Além do voto: a participação política como forma de superar o desgaste eleitoral
Por Augusto Patrini
Iniciada em 2013, a crise política no Brasil se aprofundou nos últimos anos, com impeachment da presidente Dilma Rousseff, em 2016, a crescente impopularidade dos políticos tradicionais e a intensa polarização que marcou as eleições de 2018, com discursos de ameaça à democracia. O acúmulo dessas experiências traumáticas parece ter deixado ao menos parte da sociedade desalentada politicamente. Mas o voto é uma das possibilidades de engajamento político do cidadão, não a única. O que pode ser feito agora?
Primeiro, há de se entender o contexto. Para Alexandre A. Loch, psiquiatra pesquisador do Hospital das Clínicas de São Paulo (USP), vários fatores conspiram para o atual sentimento de desesperança. “Temos uma sociedade paternalista desde seu nascimento. Essa característica se frustrou com um ex-presidente que proveu aos mais pobres e agora está atrás das grades, acusado de comandar um esquema de aproveitamento ilícito do dinheiro público.” Além disso, prossegue Loch, a Operação Lava-Jato expôs uma corrupção sistêmica que rompe com os limites de partidos e instituições. E tudo isso ocorre num cenário de instabilidade econômica e desemprego.
Luiz Carlos Ribeiro, professor de História do Brasil e História Contemporânea da Universidade Federal do Paraná, observa, em vez de desalento, um clima de efervescência: “O que ocorre são novas formas de participação política, como vimos nos movimentos de rua, desde 2013 até o mais recente #elenão, além da atuação nas redes sociais e da derrota de partidos tradicionais.” De todo modo, seja via desalento ou fúria, há um perceptível desgaste em certos setores da população, com a proliferação de notícias sobre brigas e ataques de motivação política no último período eleitoral.
Talvez, portanto, seja um bom momento para lembrar que a atuação política do cidadão não se resume às eleições. A sociedade civil pode participar da política fiscalizando a administração pública, ao recorrer, por exemplo, a mecanismos como os previstos na Lei 12.527/2011, mas também ao participar de conselhos e outros órgãos consultivos.
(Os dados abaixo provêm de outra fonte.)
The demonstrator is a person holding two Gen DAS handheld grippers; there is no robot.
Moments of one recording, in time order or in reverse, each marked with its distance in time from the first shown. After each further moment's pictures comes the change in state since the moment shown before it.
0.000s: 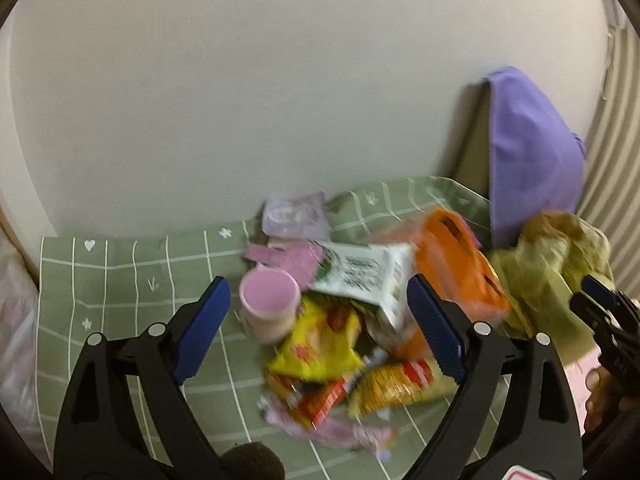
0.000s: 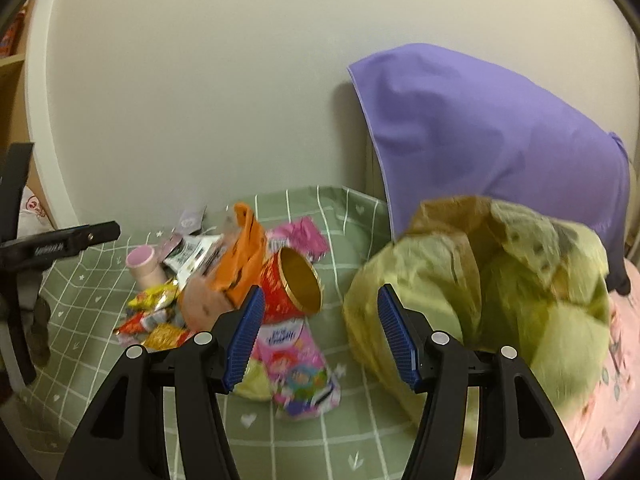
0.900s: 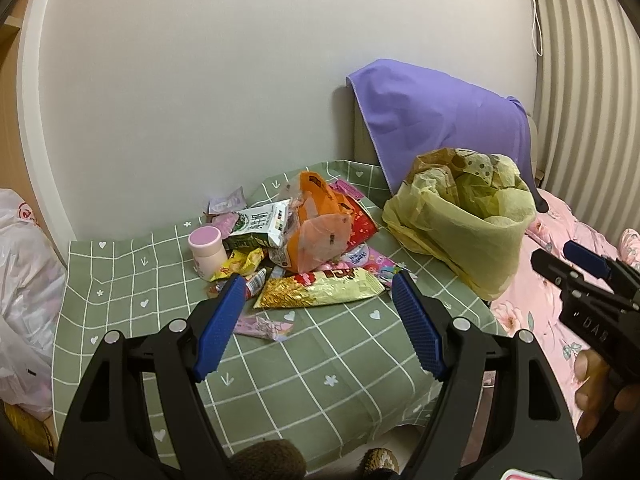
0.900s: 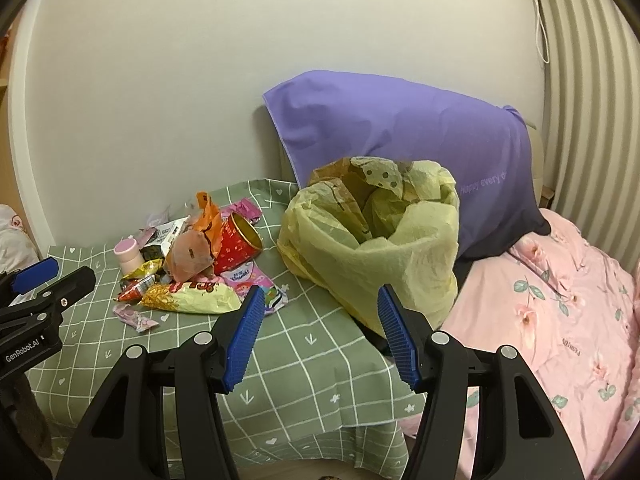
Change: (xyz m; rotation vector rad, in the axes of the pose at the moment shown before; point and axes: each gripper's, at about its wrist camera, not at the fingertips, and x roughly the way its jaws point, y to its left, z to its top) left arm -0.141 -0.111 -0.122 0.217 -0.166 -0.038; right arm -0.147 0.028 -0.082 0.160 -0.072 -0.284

O Decreto de Lei 8.243, de maio de 2014, estabeleceu no Brasil o programa de Política Nacional de Participação Social (PNPS) e o Sistema Nacional de Participação Social (SNPS), com o objetivo de garantir a aproximação da sociedade civil das decisões sobre políticas públicas. Os conselhos municipais, por sua vez, garantem ao cidadão uma participação ativa no processo de criação dessas políticas.
A Agenda Pública trabalha para promover serviços públicos de qualidade nas cinco regiões do país como forma de assegurar direitos fundamentais a todas as pessoas. Para isso, a organização articula representantes da sociedade civil com governos locais e empresas. Nesse contexto, o coordenador de projetos Gilson Lima, que atua em Canaã dos Carajás, no Pará, enxerga muitas formas de o cidadão atuar politicamente, para além do voto e da adesão a partidos, o que renova suas esperanças.
“Há de emergir uma nova ordem, capaz de propiciar igualdade, fraternidade e liberdade. Somente nesse equilíbrio dinâmico é possível emergir uma verdadeira democracia.” Para Gilson, independentemente de preferências político-partidárias ou religiosas, é hora, mais do que nunca, de trabalhar pela democracia e pelo respeito ao semelhante.